I think I'm going to try to redeploy with the exact name of the system used in the example (later today). I'll report back

lwhorton19:12:51

am i right in thinking that not null requirements on a standard sql column is a recipe for never being able to evolve your schema into the future? if i had foo varchar not null and a year later we deprecate foo to instead use bar, i dont want my application layer to have to carry the baggage of “filling in” old foos as well as bars?

lwhorton19:12:07

i just want to leave the app code alone which deals with foos, and everything new uses bars instead.

eraserhd19:12:14

Postgres, at least, allows efficient dropping of a "not null" constraint.

lwhorton20:12:20

is it more useful to have nothing marked not null than* to pick and choose and in the future drop it?

lwhorton20:12:36

or am i being silly by leaving everything nilable?

eraserhd20:12:43

It depends?

eraserhd20:12:25

In practice, I've seen a lot of Java code that has to check if every thing it touches is null. This comes from not having a coherent idea throughout the system of what null means (error? not yet filled in?). This is wasteful and super painful. The "not null" constraint on fields might be useful to communicate to other devs, who cannot push code which violates contracts. That said, there are other ways to validate contracts, and which is best depends on the domain.

eraserhd20:12:56

And if you don't have other developers, it's moot. Unless you have an old, dodgy brain like me.

lwhorton20:12:28

haha, :thumbsup:

Alex Miller (Clojure team)20:12:21

Datomic (and Clojure) strongly embrace the idea that you should say things that you know and omit things that you don’t

Alex Miller (Clojure team)20:12:42

or omit stating the absence of a thing, if that makes sense

4
Alex Miller (Clojure team)20:12:05

so, I do not think it is silly

lwhorton20:12:27

i just watched rich’s last talk “maybe not” and was trying to apply it to this case where i dont have datomic but want datomic in postgres

Alex Miller (Clojure team)20:12:29

but as with anything, it depends :)

lwhorton20:12:24

i do like the idea of nil means ‘i dont know’ not ‘empty to satisfy a constraint’

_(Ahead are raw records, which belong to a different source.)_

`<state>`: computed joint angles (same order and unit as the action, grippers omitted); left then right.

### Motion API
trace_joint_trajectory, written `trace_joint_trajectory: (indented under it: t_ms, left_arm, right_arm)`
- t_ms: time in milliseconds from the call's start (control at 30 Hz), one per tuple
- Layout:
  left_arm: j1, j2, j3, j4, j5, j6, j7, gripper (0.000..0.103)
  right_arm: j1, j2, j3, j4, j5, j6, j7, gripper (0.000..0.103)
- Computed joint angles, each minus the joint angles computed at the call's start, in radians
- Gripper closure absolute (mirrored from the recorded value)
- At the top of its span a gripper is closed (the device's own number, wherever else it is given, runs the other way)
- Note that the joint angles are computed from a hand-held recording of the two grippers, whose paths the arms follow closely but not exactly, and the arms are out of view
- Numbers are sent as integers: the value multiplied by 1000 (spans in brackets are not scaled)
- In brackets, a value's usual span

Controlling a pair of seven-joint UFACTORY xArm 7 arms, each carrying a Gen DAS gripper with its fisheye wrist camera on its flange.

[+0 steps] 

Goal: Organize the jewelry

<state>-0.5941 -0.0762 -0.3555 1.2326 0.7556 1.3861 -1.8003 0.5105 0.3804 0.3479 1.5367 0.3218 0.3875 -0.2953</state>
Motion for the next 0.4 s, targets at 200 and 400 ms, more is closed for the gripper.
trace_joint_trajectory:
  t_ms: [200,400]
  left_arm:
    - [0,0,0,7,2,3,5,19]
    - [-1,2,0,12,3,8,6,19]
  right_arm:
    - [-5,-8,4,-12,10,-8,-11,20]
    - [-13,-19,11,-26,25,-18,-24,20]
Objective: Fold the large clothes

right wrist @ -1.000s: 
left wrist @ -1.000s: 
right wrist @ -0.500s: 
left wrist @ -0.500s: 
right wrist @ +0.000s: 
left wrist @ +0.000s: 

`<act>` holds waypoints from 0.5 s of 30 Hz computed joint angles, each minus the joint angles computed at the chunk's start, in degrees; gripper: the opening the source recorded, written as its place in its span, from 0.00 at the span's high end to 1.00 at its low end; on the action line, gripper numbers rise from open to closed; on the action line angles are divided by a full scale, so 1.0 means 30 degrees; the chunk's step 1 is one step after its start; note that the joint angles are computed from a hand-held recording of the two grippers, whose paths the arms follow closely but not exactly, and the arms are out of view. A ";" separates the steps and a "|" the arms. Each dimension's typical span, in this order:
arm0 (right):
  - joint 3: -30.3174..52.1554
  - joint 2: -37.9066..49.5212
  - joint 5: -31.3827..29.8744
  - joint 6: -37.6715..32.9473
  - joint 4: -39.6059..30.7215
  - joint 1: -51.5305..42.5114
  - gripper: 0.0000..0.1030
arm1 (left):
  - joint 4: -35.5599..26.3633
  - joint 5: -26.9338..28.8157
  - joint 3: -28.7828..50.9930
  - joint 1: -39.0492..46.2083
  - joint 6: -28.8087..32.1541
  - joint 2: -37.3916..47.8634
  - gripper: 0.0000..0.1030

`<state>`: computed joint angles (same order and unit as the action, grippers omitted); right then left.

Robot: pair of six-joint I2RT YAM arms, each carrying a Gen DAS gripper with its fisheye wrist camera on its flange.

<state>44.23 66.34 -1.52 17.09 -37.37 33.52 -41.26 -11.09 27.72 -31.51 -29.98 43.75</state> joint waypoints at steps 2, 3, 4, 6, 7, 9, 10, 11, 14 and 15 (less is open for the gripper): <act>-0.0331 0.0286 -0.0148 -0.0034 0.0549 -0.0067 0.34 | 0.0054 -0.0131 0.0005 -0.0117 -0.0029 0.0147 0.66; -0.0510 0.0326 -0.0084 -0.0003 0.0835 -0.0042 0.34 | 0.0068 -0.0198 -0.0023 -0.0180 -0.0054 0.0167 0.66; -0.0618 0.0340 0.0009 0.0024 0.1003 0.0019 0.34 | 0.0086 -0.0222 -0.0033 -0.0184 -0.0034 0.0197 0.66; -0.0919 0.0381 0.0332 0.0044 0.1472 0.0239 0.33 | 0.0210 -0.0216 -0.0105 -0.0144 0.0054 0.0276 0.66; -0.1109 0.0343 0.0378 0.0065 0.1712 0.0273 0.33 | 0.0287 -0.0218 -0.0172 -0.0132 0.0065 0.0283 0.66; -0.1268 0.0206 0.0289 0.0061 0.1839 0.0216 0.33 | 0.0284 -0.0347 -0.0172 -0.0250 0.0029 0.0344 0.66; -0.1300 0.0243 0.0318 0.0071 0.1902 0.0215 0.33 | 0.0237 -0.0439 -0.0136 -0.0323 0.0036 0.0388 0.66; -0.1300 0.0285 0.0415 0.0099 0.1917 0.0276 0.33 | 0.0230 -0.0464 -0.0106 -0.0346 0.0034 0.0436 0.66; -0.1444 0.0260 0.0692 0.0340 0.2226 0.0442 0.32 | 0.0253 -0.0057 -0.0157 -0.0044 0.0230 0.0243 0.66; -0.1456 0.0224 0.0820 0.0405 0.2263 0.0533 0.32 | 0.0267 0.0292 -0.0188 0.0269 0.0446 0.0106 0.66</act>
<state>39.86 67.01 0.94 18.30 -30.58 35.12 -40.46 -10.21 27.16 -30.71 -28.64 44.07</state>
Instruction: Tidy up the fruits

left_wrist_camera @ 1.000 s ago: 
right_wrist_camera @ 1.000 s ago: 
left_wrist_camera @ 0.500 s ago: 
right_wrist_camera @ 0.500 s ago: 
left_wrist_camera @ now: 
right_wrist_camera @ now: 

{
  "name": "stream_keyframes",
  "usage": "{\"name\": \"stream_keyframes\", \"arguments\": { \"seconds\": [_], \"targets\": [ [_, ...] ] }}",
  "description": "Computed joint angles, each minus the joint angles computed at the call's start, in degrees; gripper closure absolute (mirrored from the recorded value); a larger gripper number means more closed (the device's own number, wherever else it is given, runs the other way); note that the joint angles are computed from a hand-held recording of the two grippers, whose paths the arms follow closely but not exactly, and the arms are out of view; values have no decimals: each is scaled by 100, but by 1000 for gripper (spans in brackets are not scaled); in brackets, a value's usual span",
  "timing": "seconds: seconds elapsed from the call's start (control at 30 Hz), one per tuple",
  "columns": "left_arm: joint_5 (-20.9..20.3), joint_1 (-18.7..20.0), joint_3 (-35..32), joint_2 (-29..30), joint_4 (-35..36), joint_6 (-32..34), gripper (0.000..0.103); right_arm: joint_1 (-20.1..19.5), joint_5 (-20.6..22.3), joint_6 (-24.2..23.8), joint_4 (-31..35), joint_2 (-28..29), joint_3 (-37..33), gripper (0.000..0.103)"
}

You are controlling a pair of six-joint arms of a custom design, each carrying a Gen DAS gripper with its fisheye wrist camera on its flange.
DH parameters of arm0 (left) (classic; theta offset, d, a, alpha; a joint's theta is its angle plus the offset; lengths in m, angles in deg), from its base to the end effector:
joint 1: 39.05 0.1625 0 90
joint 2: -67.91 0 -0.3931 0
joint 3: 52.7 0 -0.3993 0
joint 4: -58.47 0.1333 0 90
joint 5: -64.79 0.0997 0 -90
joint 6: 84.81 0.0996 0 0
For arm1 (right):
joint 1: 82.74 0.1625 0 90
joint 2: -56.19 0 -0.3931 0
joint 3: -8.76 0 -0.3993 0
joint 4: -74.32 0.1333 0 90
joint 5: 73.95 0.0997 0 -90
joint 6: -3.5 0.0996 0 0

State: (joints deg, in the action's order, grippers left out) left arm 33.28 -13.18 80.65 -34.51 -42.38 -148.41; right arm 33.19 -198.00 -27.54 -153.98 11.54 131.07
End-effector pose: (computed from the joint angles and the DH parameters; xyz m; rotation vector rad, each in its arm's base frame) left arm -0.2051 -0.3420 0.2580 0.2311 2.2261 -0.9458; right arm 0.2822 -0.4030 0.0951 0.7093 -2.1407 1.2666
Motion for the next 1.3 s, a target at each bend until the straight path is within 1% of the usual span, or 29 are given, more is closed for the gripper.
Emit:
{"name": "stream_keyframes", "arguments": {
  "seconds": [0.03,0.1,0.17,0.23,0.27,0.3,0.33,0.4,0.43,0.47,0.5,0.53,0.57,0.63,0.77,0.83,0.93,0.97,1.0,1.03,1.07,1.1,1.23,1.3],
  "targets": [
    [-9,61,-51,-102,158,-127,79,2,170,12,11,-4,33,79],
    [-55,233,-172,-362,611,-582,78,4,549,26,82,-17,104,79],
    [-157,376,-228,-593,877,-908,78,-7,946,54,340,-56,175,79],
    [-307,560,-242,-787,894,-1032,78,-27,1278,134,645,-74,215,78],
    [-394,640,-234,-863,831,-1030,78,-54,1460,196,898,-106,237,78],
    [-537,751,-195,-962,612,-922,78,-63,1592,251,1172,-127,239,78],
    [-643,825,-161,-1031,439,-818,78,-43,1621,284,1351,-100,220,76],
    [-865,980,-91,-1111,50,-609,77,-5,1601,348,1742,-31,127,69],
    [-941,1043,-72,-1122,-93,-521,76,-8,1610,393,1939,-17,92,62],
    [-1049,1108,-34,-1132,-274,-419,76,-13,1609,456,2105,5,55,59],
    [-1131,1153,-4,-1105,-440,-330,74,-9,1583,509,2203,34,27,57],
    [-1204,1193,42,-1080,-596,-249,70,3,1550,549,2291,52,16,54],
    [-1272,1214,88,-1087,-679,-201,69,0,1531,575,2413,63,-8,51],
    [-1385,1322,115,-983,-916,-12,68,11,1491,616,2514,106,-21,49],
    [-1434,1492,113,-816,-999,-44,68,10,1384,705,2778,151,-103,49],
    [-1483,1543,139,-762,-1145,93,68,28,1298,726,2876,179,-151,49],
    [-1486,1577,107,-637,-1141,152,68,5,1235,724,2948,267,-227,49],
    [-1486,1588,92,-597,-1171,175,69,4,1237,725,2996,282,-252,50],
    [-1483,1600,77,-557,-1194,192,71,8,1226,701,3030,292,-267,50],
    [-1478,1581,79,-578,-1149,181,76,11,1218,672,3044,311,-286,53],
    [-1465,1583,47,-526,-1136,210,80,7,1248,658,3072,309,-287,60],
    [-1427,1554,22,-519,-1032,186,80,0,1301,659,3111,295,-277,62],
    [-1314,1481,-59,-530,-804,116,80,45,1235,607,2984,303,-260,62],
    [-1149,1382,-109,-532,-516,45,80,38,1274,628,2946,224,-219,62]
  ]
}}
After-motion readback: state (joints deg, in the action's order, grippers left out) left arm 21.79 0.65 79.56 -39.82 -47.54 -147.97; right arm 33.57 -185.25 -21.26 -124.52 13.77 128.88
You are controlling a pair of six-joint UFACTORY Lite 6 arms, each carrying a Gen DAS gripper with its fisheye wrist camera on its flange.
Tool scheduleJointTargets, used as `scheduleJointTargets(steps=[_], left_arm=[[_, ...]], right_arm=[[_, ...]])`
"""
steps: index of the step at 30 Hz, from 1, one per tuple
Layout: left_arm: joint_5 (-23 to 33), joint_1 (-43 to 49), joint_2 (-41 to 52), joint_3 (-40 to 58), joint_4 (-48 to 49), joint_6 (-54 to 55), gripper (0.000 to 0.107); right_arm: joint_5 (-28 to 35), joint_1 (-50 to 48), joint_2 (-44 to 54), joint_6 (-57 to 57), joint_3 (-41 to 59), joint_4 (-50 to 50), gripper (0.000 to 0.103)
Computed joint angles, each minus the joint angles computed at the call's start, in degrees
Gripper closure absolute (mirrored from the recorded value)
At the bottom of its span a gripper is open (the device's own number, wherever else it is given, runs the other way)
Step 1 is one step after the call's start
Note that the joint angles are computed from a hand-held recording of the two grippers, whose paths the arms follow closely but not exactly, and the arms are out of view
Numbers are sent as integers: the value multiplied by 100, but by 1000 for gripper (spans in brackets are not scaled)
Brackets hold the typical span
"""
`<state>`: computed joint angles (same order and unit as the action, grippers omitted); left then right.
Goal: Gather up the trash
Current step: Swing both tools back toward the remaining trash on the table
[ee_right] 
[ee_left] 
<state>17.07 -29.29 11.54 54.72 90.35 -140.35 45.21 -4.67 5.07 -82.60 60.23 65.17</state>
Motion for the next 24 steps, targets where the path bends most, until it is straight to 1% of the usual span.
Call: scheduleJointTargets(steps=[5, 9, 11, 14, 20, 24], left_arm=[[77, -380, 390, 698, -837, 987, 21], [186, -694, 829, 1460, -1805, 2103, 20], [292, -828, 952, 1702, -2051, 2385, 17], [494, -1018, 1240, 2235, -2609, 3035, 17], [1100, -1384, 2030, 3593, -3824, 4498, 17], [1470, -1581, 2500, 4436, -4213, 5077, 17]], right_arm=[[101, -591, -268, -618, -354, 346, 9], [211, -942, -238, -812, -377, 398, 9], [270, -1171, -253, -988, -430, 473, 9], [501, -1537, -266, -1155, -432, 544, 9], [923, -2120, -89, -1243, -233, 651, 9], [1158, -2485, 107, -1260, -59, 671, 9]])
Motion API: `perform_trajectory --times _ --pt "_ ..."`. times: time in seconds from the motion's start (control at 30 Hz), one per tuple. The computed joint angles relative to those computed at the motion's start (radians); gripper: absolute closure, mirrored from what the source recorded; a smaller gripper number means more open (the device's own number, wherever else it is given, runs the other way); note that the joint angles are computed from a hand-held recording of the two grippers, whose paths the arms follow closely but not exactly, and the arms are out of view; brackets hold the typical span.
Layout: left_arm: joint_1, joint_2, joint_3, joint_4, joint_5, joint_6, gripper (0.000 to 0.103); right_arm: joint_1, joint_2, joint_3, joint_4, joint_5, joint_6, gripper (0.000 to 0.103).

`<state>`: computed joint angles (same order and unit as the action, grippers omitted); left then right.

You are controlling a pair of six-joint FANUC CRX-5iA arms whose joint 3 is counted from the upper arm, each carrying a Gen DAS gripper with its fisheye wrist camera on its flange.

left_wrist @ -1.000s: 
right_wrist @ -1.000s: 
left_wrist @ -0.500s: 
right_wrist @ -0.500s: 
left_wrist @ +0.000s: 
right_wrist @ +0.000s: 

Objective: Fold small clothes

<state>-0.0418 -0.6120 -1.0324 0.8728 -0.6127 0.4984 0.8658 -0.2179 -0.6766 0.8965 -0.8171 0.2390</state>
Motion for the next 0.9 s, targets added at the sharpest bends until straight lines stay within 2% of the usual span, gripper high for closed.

Alex Miller (Clojure team)20:12:45

if you don’t know, then why say anything at all? :)

lwhorton20:12:15

well, i guess to be more clear (arghh the english language): i like the idea of nil meaning “look person, i dont even know what you’re talking about…“, which currently cant be represented in postgres (unlike datomic where you can simply omit something). and maybe the best way to do that is simply nil the field

eraserhd20:12:34

You could always make one Postgres table called "facts" with "e" "a" and "v" columns .... (jk, don't do this)

lwhorton20:12:23

between triggers, log tables, and a reified transactions table with some cleverness we’re getting close to about 25% of the power of datomic

ro620:12:24

Somewhere I read that the Drupal CMS basically does that, never confirmed it though.

shaun-mahood20:12:08

@lwhorton: Anecdotally, I've worked with systems that blow up hard if there's a null in the wrong place - particularly where it is either a vendor database and so I can't change anything, or if there are legacy or external systems that I'm integrating one of my databases with. I'm seriously considering stripping out nulls as part of my JDBC queries as a step towards migrating to Datomic and to make the Clojure code a little more consistent (though this may be a terrible idea).

lwhorton20:12:19

thanks for the insight @shaun-mahood. i’m working in an elixir system and also very much considering modifying the db connector to auto-strip nulls too. as alex said, if we dont know it why bother even declaring we dont know it.